* DIRECTIONS FOR THIS TASK
Only the lines from the one containing "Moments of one" to the end of the data below belong in the answer, each repeated exactly; no pictures.
--- RAW DATA Enclosed Below ---
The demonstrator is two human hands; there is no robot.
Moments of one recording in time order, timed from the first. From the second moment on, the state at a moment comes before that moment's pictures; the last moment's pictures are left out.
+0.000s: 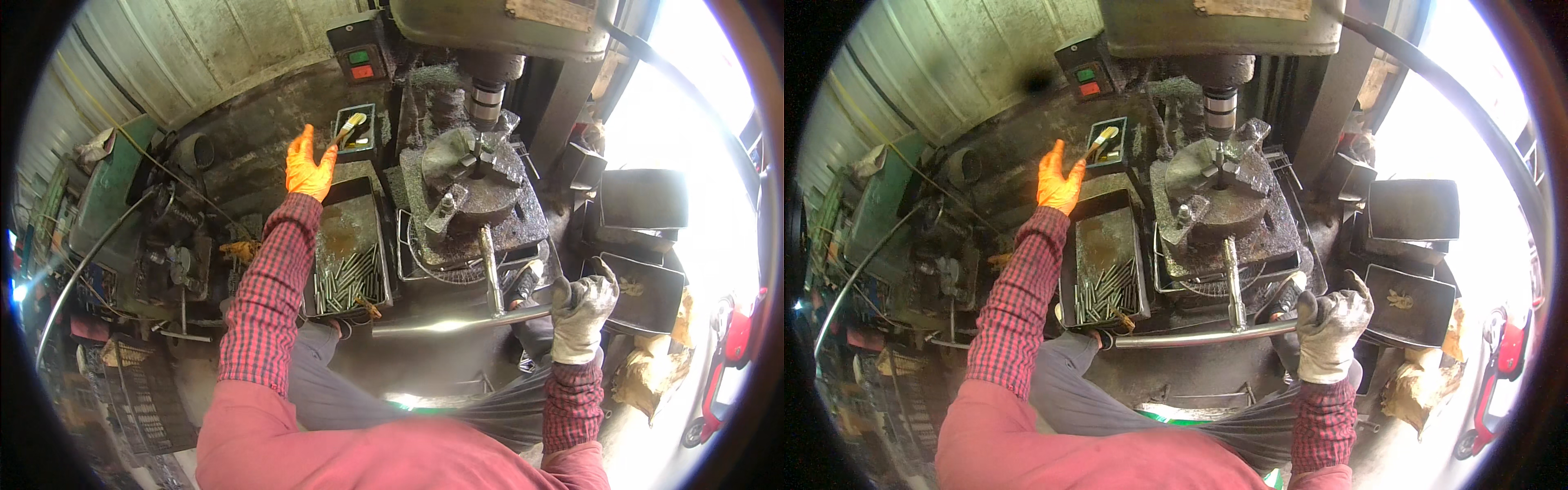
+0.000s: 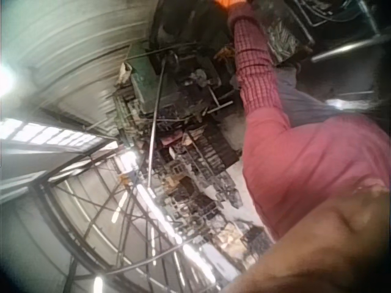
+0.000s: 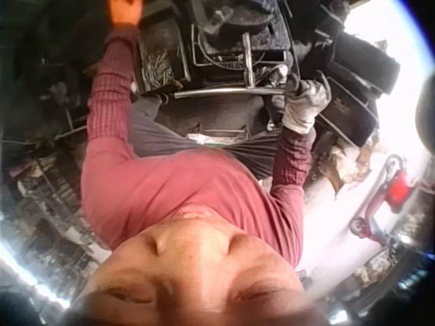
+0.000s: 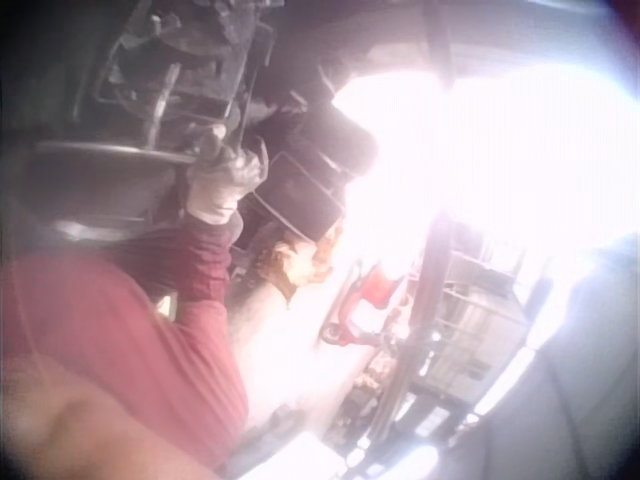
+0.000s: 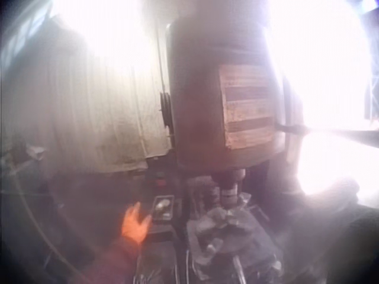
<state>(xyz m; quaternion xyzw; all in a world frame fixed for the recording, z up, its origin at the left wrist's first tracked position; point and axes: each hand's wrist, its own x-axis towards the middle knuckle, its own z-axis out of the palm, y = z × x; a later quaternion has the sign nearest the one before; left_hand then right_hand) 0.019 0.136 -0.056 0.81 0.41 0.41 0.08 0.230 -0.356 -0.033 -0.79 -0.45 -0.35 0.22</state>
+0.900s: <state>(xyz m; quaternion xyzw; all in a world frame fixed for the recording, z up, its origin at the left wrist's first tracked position) -0.048 0.100 -0.017 0.86 0.35 0.34 0.14 0.227 -0.358 -0.025 -0.81 -0.44 -0.32 0.21</state>
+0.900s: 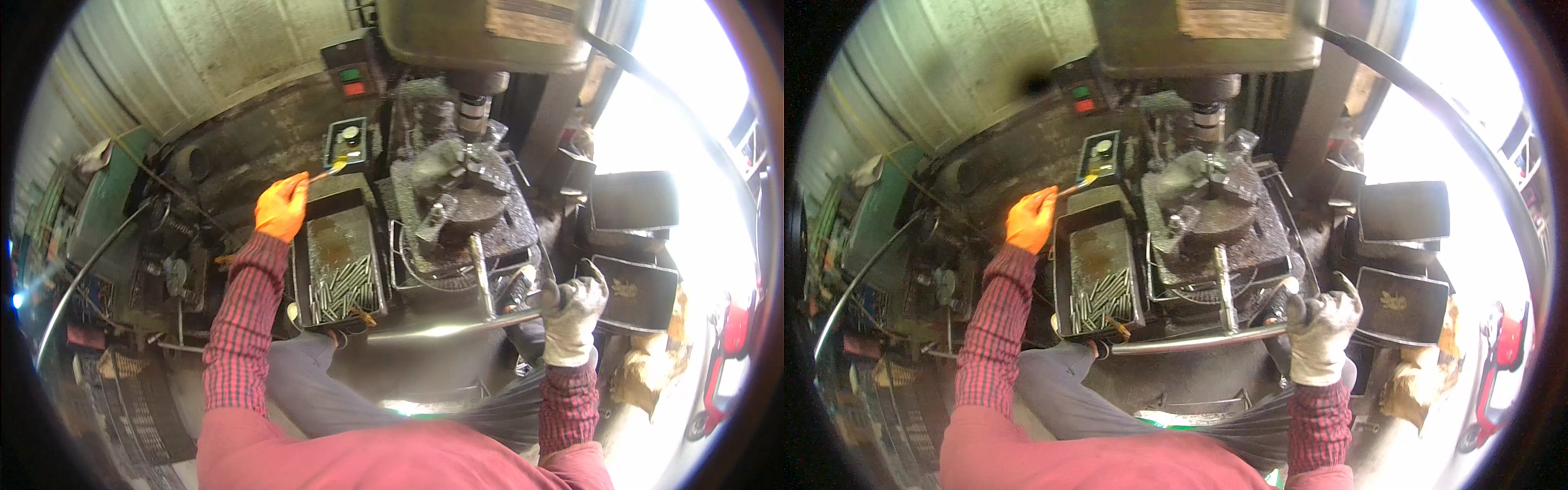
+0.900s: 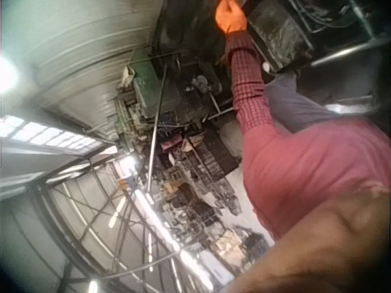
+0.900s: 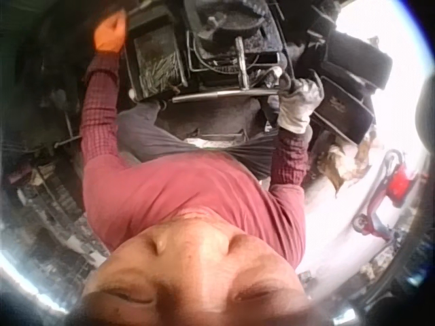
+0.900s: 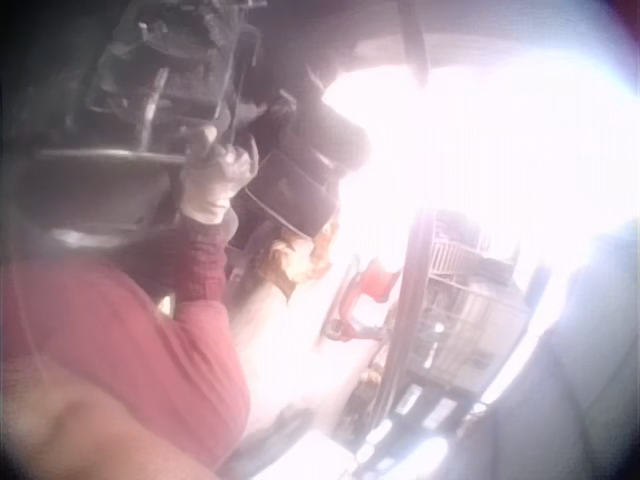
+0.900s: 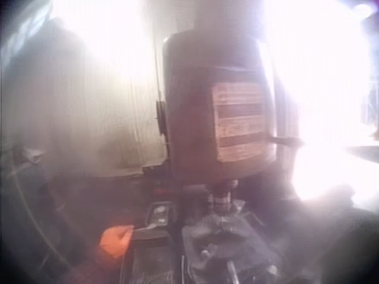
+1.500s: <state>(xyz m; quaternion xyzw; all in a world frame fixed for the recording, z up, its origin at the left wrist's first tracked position) 0.065 0.044 -0.022 0.79 0.19 0.43 0.40 0.225 -0.360 -0.022 -0.82 -0.42 -0.32 0.20</state>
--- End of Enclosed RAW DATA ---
* TASK ANSWER
Moments of one recording in time order, timed from the first. From the second moment on, the state at a moment comes before that moment's pictures; the last moment's pictures are left out.
+0.000s: 
+0.000s: 
+0.000s: 
+0.000s: 
+0.000s: 
<state>(xyz m; quaternion xyzw; all in a world frame fixed for the recording, z up, its origin at the left wrist's first tracked position; point and axes: each hand's wrist, its own x-axis towards the middle knuckle, its own z-axis out of the palm, y = z × x; a later quaternion has the sign nearest the one before; left_hand then right_hand) 0.019 0.136 -0.056 0.81 0.41 0.41 0.08 0.230 -0.356 -0.033 -0.79 -0.45 -0.35 0.22</state>
+0.900s: <state>(xyz m; quaternion xyzw; all in a world frame fixed for the recording, z up, its origin at the left wrist's first tracked position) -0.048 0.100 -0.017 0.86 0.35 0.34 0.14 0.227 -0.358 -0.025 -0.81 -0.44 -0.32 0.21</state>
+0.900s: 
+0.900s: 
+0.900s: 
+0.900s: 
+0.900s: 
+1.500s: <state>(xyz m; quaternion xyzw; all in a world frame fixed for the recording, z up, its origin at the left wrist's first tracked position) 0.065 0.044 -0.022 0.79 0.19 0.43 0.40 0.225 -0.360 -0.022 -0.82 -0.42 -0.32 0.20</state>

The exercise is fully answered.